**ABOUT THIS TASK:**
State the number of lines in the listing below that contain the word "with", and nothing besides.

SOURCE MATERIAL: Begin

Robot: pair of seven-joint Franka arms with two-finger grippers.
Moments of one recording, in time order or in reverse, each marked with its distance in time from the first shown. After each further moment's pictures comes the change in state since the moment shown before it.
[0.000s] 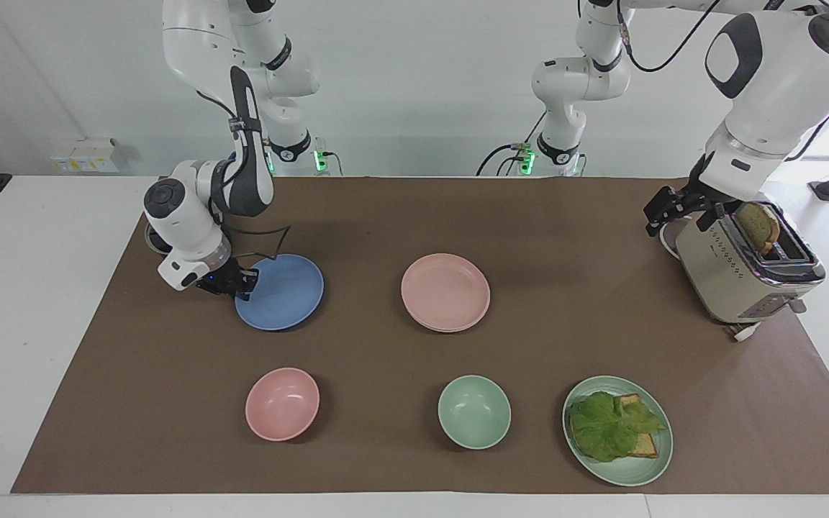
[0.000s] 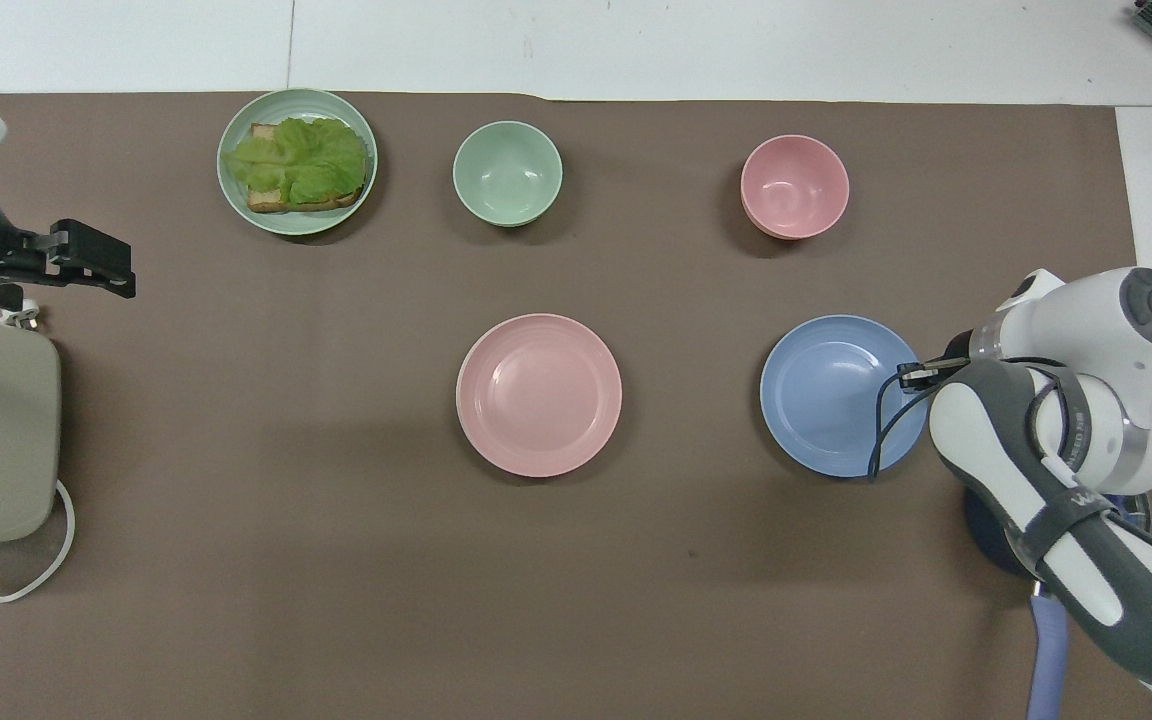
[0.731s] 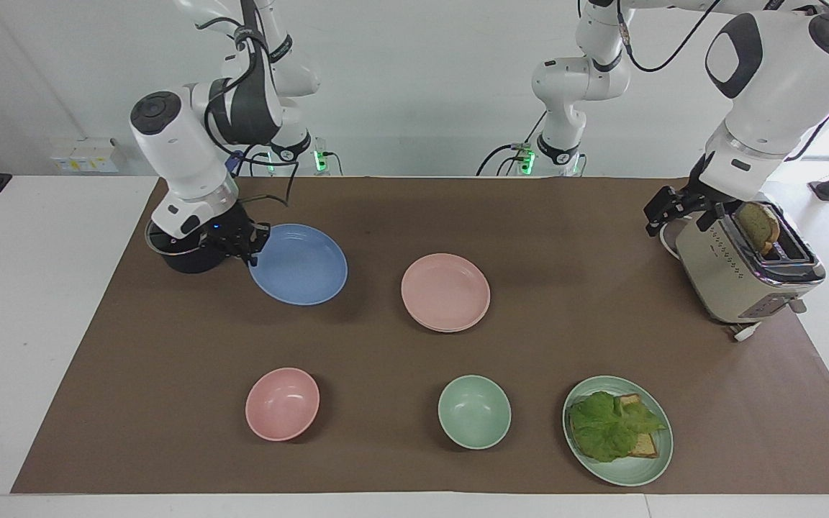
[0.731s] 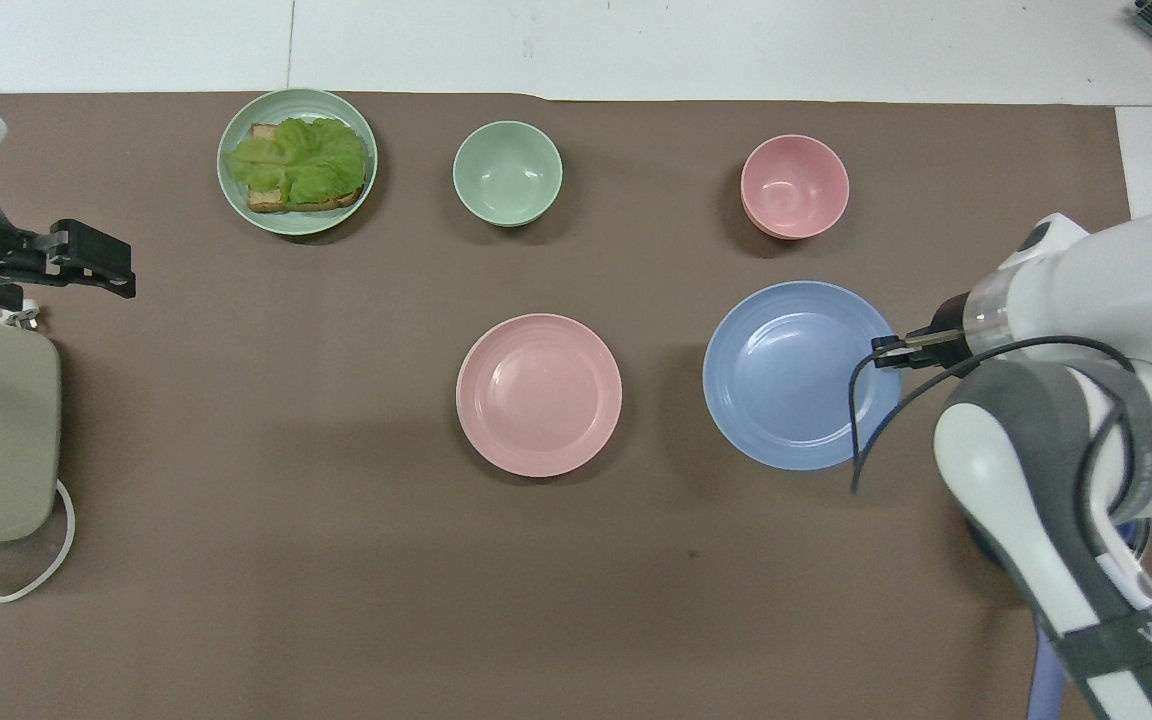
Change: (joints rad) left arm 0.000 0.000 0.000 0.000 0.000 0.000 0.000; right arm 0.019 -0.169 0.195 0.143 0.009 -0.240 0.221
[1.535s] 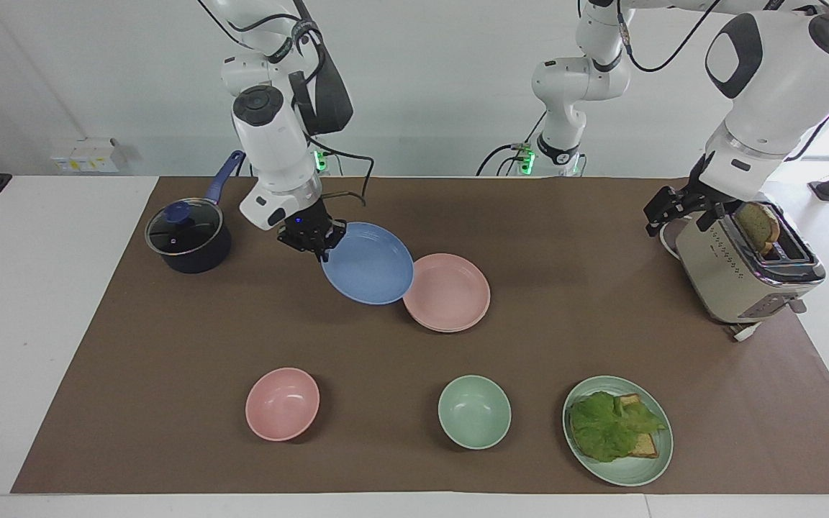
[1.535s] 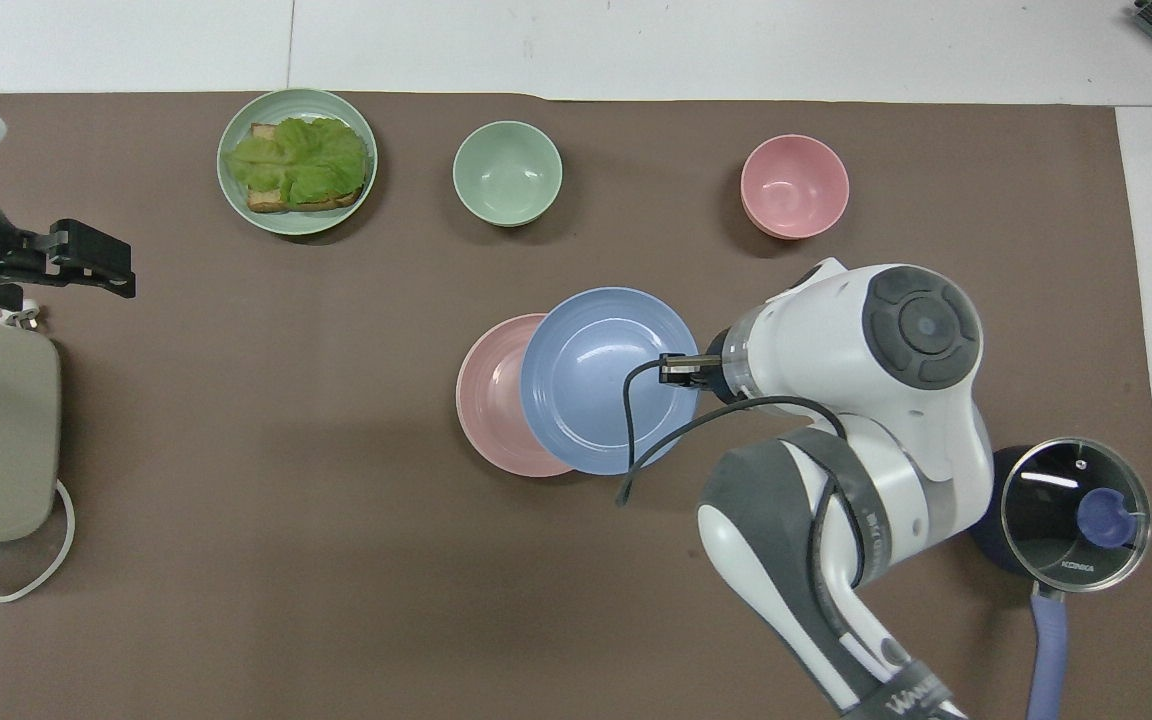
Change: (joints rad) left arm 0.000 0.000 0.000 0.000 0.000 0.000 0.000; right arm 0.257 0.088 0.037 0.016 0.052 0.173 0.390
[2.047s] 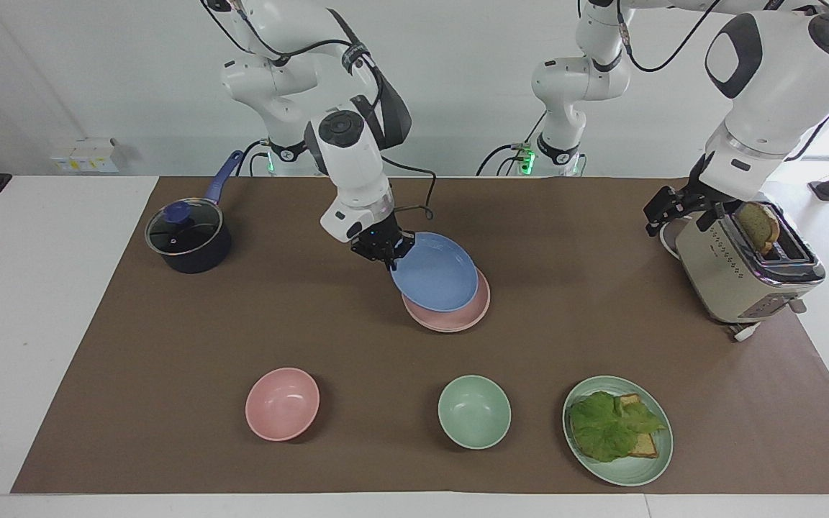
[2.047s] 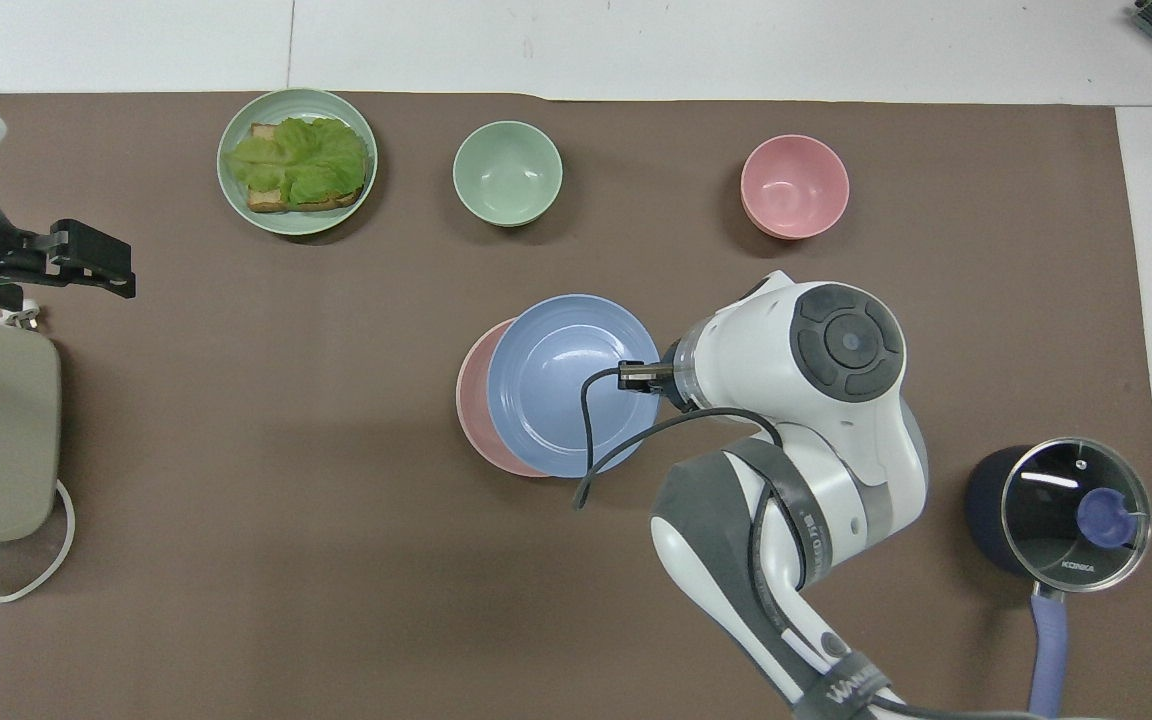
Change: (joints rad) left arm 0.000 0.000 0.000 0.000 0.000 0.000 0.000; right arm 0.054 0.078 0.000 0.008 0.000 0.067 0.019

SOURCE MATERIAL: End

**EXERCISE SOLUTION:**
2